Looks like the 285 transcripts have a long tail more to the left (more negative) than the whole set of transcripts. Let's check more thoroughly.  First, are both distributions (of skewness) normal? Run the Shapiro-Wilk test to find out.

> shapiro.test(sk)
...
W = 0.9934, p-value = 0.2449

> shapiro.test(sample(sk0, length(ids)))
...
W = 0.99399, p-value = 0.3266

Yes.  Do they have the same variance? Run an F-test, or you could try Levene's test or Bartlett's test, etc.. they all fail for this dataset.

> var.test(sk, sk0)

F test to compare two variances

data:  sk and sk0
F = 0.699, num df = 284, denom df = 19418, p-value = 7.016e-05
alternative hypothesis: true ratio of variances is not equal to 1
95 percent confidence interval:
 0.5961302 0.8307902
sample estimates:
ratio of variances 
         0.6990001 

Which makes running a t-test moot since it assumes equality of variance in each sample group. What we can say easily is that the skewness is further left and tighter (about 1/3 as much) in the significantly changes transcripts than in a random sample of 285 transcripts. That means many transcripts are affected in the really old a lot more than the moderately old, and luckily we don't have to give a specific threshold (like 60 in the original analysis) to catch that phenomenon, nor did the effect have to be normally distributed in our samples.

> sum(sk)
[1] 22.32632
> sum(sample(sk0,length(sk)), na.rm=TRUE)
[1] 78.9279

> mean(sk)
[1] 0.07833795
> mean(sk0, na.rm=TRUE)
[1] 0.3049191

For all the 285 U-test passing transcripts let's write out all the factor contrasts we've calculated so far, and the old samples skew stat adjusted for sk0 (to help account for the effect of the specific distribution of sample ages we have in the analysis).
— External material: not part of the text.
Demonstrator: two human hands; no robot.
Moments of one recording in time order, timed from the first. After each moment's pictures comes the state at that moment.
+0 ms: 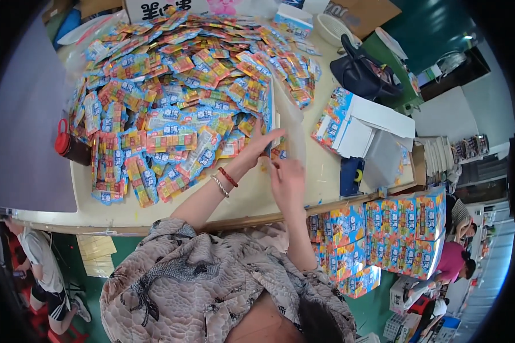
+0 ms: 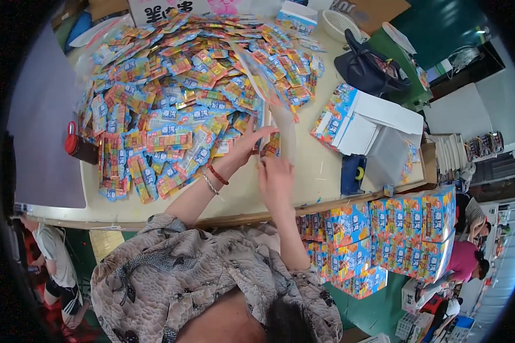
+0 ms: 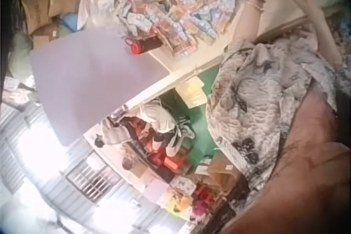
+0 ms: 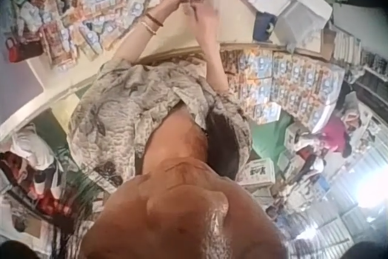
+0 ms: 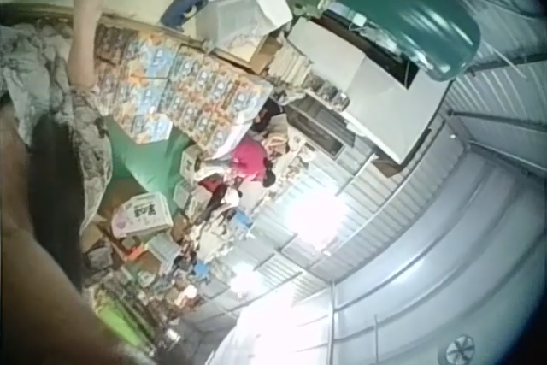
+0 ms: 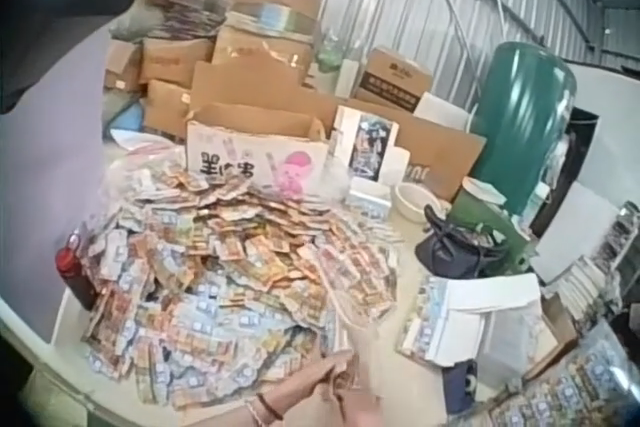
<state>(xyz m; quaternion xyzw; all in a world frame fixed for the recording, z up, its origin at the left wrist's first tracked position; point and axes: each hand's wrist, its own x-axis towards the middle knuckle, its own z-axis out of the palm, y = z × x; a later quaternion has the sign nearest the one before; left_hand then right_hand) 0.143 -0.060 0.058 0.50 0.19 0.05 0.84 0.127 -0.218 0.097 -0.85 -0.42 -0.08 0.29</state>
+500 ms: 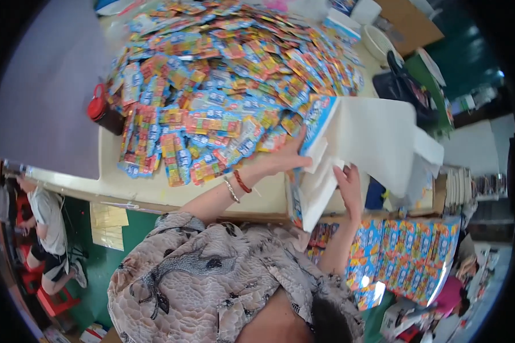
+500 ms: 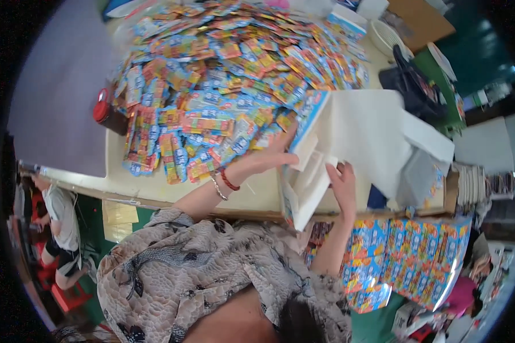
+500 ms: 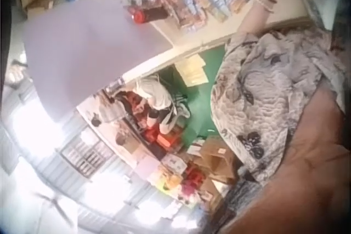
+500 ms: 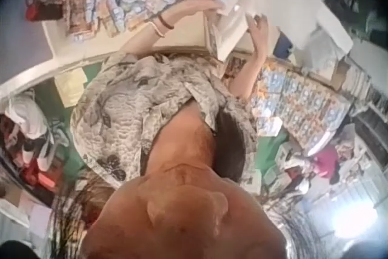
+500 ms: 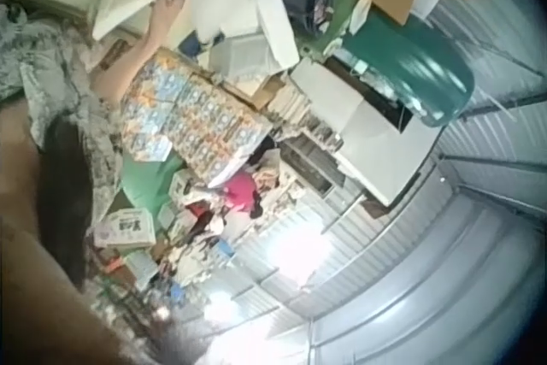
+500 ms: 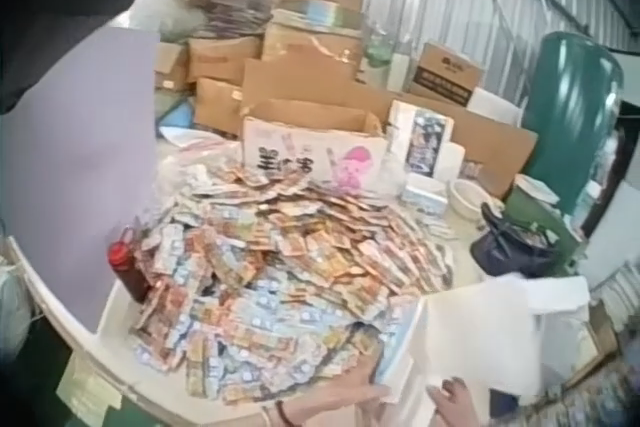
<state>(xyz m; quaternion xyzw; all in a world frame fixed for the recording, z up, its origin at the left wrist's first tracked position) 0.075 -0.055 0.074 0.65 0.04 0.00 0.75 0.193 -0.270 0.084 -0.81 -0.17 0.22 0.51</state>
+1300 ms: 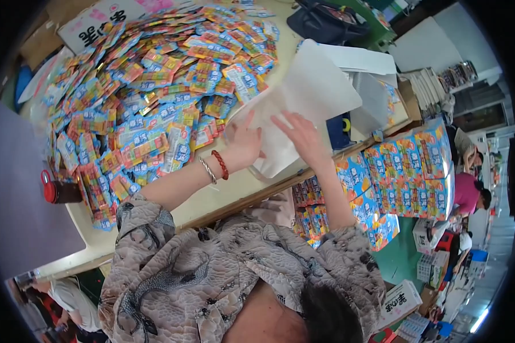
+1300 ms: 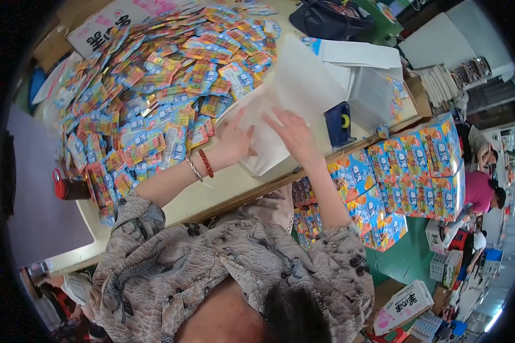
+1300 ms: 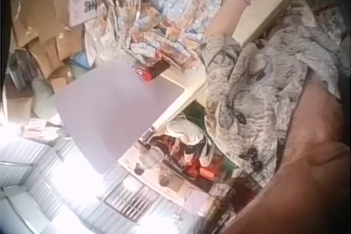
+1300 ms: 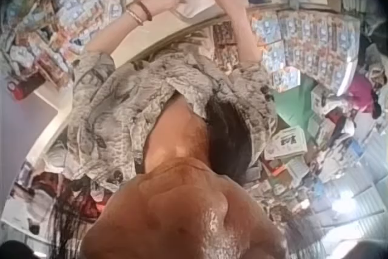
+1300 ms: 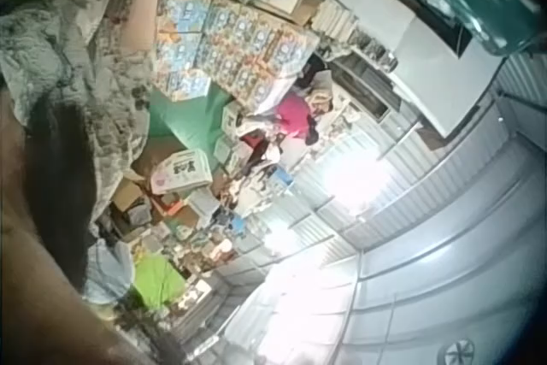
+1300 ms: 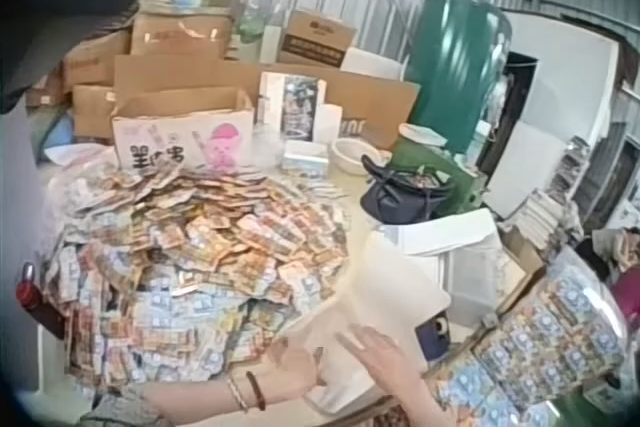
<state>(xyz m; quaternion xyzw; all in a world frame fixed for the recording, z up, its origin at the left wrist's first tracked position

sk_adjusted <- sk - (mean(sk0, na.rm=TRUE)-mean(sk))

> d <- data.frame(ids,avg_tpm=rowMeans(sig_abundance[ids,]),u_test_qval=res[ids],skew=sk_adjusted,wt_shared_sex[,"b"],wt_shared_sex[,"qval"],wt_shared_old[,"b"],wt_shared_old[,"qval"],wt_shared_int[,"qval"],wt_shared_int[,"b"],wt_shared_young_age[,"qval"],wt_shared_young_age[,"b"],wt_shared_old_age[,"qval"],wt_shared_old_age[,"b"])


> write.csv(d, "u_test_no_outliers_q_lt_0.05.csv")

Pondering the merits and validity of including a kurtosis measure is left as an exercise for the reader.

So, that's one way to analyze RNASeq when the expected expression values aren't necessarily normally distributed and don't have a reasonable estimate of variance. Now you have two gene lists to play with: those that appear normally distributed amongst the age predefined groups (84, mostly attributable to input RNA concentration conflated with age), and those that show a less/greater then 50yo dichtomy (285). Some transcripts on the former list are also in the latter list. While the beta (~fold change) values in the latter aren't super meaningful, taken together with the skewness value for the transcript you can focus on transcript changes that are skewed to the really old, or more middle aged, etc.

P.S.: significant changes were corroborated with consistency scores in pathway analysis (IPA) from both the 84 and 285 item lists, albeit different pathways, therefore it's probably worth following up on both.